While statewide efforts like Oregon’s aim to have far-reaching effects, some schools act independently to protect their student-athlete populations. Such is the case at Loyola Blakefield, where the close proximity of an AED and trained faculty saved the life of the lacrosse player in 2021.
In recent years, Loyola has put increasing resources into safety and wellness initiatives. This past August, 100 percent of faculty and staff were certified in both CPR and AED use, said Robert Robinson, the school’s spokesman. In addition to having AEDs near athletic playing fields and gymnasiums, all school buildings now house them as well.
It’s a trend that’s gaining ground nationwide, say experts.
“More and more schools are getting AEDs. We’ve seen more cardiac saves because of it,” said Bob Colgate, the director of sports and sports medicine for the National Federation of State High School Associations. “I like to think that we have made very good progress, but it still can never be enough.”

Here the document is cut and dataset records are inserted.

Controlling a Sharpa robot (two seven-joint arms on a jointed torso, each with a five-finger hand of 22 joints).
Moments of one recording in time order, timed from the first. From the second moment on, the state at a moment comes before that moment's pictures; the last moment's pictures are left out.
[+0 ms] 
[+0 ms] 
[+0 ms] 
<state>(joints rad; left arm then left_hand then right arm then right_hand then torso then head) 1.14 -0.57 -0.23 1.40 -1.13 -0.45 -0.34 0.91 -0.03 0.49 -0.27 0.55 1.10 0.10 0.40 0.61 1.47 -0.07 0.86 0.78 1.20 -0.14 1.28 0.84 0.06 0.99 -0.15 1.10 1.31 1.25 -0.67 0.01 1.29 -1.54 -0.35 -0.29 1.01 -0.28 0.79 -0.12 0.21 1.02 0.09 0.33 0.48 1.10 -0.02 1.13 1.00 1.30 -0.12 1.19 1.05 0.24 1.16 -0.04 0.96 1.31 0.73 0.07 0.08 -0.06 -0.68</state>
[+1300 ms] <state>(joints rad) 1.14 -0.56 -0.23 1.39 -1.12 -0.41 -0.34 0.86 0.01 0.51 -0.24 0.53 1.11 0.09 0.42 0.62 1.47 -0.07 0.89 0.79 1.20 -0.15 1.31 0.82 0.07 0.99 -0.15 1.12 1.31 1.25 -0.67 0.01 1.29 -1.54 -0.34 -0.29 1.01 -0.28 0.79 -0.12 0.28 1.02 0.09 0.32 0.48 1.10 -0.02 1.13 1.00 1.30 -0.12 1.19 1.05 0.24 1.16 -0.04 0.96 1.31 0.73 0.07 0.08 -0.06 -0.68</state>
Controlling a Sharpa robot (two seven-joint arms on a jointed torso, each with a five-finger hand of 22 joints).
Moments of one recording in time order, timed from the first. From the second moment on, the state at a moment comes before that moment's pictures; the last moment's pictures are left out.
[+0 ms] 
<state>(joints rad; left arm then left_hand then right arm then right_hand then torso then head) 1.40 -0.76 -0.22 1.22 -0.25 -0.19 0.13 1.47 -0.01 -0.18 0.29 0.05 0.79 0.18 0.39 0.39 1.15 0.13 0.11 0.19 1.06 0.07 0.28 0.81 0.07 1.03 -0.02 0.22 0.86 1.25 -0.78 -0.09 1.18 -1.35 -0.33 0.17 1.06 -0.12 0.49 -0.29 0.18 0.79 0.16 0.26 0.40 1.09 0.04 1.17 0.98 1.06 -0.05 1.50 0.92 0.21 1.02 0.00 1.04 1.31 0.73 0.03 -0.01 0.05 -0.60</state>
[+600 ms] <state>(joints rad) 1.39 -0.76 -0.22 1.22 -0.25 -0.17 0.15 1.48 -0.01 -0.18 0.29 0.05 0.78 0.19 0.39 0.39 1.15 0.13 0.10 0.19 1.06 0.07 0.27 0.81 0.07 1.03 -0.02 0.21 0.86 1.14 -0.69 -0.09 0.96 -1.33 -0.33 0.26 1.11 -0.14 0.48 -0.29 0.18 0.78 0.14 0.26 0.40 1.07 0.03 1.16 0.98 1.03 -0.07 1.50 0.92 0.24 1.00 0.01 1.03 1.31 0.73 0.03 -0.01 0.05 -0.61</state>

A high-profile incident such as NFL player Hamlin’s injury may further push into the public consciousness the need for ready access to AEDs on athletic fields at every level.“Now, there’s a level of awareness,” said Parr, Loyola’s athletic trainer. “If it happened in the NFL, it could happen at college or in high school.”
• Devise a plan that is comprehensive, practical, and adaptable to any emergency situation.
• Provide written instructions for the plan that are visible and accessible to all relevant school personnel.
• Make the plan thorough enough for a first responder to follow but not so detailed that it results in information overload, which may prevent its use.
• Equip all athletic venues with their own emergency action plan, as access to each venue varies and so, too, will directions to reaching them.
• Ensure that the plan includes ready access to AEDs at all times, and that school personnel know where they are.
• Consider extending an invitation to local emergency medical service personnel to tour school campuses, which may identify potential access issues.